Anxiety is a protective response in the human body. It helps to safeguard us from coming to harm by raising an internal alarm that causes us to want to either run away or avoid the situation when confronted with something that might cause us harm or distress. It helps us to be careful.
Although anxiety is a normal and healthy human response, we may at times become overwhelmed by the thoughts and sensations associated with anxiety. If it starts to interfere with our quality of our life, or gets in the way of things that are important to us, and self-help methods have already been tried, then therapeutic intervention may be called for.

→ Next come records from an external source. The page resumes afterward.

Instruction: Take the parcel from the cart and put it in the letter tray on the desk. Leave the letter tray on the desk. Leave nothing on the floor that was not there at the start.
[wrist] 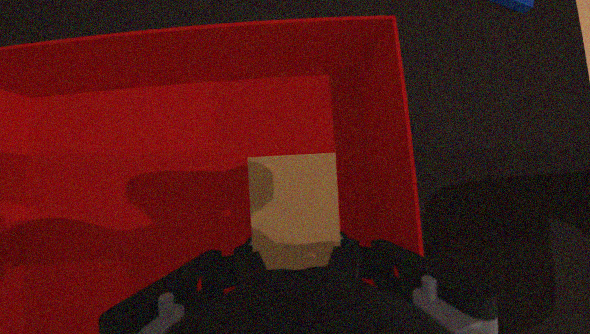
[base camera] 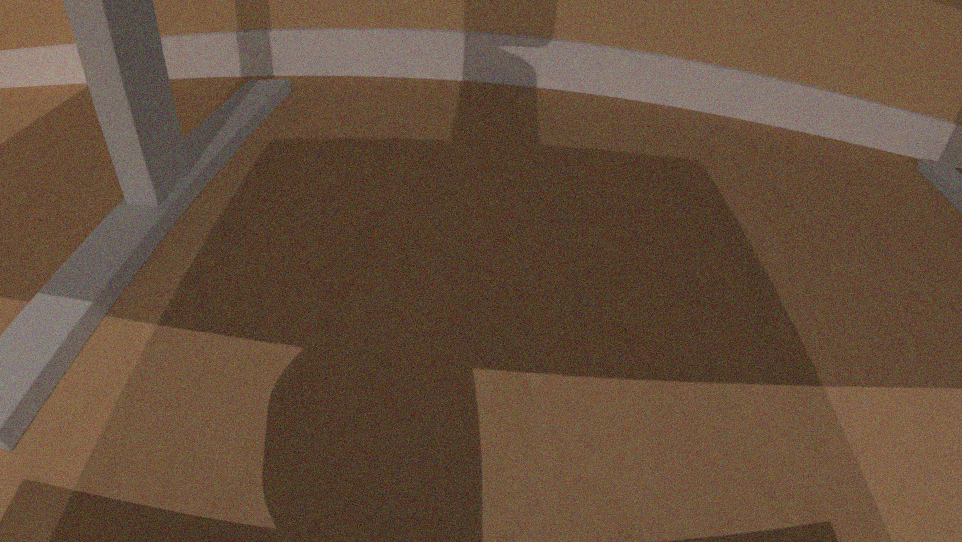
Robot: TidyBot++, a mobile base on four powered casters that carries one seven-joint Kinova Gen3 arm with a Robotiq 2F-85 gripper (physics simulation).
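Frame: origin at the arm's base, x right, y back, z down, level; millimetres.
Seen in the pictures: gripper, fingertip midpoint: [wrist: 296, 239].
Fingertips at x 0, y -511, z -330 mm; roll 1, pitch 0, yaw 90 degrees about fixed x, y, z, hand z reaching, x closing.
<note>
A point is followed by its place in that frame.
The parcel [wrist: 296, 197] @(z -384, x 42, y -509 mm), a tan box, is held between the fingers of my gripper [wrist: 296, 239] @(z -330, x 0, y -511 mm), which is shut on it, in the lower middle of the wrist view. The letter tray [wrist: 370, 125] @(z -338, x 95, y -440 mm) is red with raised walls and stands on the dark desk top [wrist: 490, 110] @(z -324, x 109, y -308 mm). The parcel is over the tray's inside, near its right wall in the view. I cannot tell whether it touches the tray's bottom. The gripper's body hides the near part of the tray. The cart does not show in either view.
A corner of a blue flat thing [wrist: 517, 5] @(z -328, x 222, y -261 mm) shows on the desk at the top right of the wrist view. In the base camera view a grey leg [base camera: 111, 80] @(z 217, x -363, y -559 mm) on a long foot [base camera: 100, 269] stands at the left. Part of another grey foot [base camera: 945, 178] shows at the right edge.
</note>
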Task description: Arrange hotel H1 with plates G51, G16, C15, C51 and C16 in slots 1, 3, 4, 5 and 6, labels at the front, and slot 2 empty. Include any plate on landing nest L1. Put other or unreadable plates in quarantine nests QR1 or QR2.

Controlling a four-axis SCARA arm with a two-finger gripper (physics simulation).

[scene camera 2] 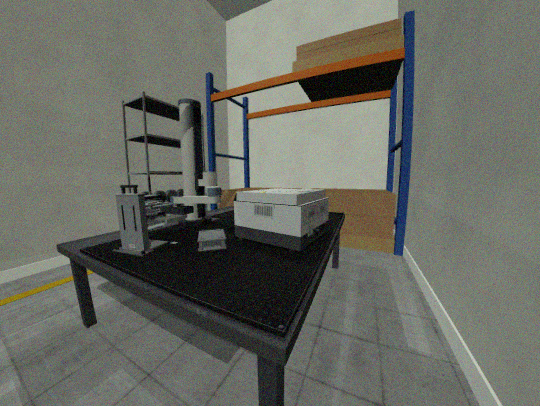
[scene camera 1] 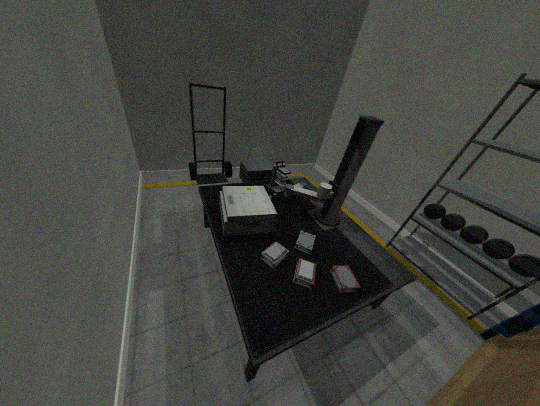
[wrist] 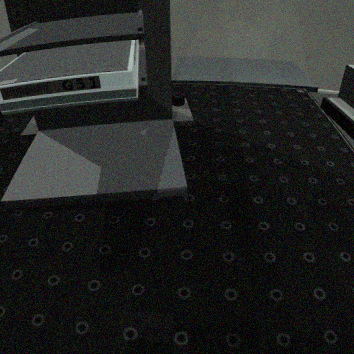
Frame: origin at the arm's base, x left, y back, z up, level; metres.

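Where they show: gripper, fingertip midpoint: (wrist: 161, 84); arm's base, origin of the base link: (scene camera 2: 195, 220) (scene camera 1: 326, 217).
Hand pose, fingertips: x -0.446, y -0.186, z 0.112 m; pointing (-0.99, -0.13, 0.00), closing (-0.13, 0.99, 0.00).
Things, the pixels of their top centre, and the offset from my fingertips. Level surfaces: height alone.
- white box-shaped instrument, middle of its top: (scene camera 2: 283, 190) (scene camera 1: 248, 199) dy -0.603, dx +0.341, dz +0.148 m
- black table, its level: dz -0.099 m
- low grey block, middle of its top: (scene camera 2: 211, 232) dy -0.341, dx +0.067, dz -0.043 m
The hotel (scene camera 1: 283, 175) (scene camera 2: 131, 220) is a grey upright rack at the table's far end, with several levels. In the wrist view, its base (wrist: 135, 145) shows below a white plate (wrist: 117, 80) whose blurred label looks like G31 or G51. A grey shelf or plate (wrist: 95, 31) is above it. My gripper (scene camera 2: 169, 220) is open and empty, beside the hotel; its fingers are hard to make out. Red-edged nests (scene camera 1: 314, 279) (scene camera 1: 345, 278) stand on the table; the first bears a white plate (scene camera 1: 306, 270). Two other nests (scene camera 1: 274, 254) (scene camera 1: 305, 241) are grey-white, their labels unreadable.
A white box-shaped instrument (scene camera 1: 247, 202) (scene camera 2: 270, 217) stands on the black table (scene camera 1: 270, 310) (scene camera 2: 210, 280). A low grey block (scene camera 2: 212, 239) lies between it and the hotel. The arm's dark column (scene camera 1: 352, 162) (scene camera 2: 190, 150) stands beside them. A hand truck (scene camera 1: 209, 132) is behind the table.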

The roots of debilitating anxiety often lie in a particular life situation which, at the time, seemed unmanageable and where the response was to become overly concerned, worried or agitated. This experience may have reinforced negative beliefs about ourself, a sense of a loss of control, a loss of connection, hopelessness or an inability to self-manage. We may also have established a pattern of avoiding certain situations or places in an attempt to manage the anxiety.
Here is a quote by the American author Arthur Somers Roche: “Anxiety is a thin stream of fear trickling through the mind. If encouraged, it cuts a channel into which all other thoughts are drained”. This suggest that unchecked worry can become overwhelming and can consume one’s mental capacity. The metaphor highlights how small concerns can grow in the mind and begin to dominate a person’s thinking, which can make it more difficult to focus on other important thoughts, or to see things clearly.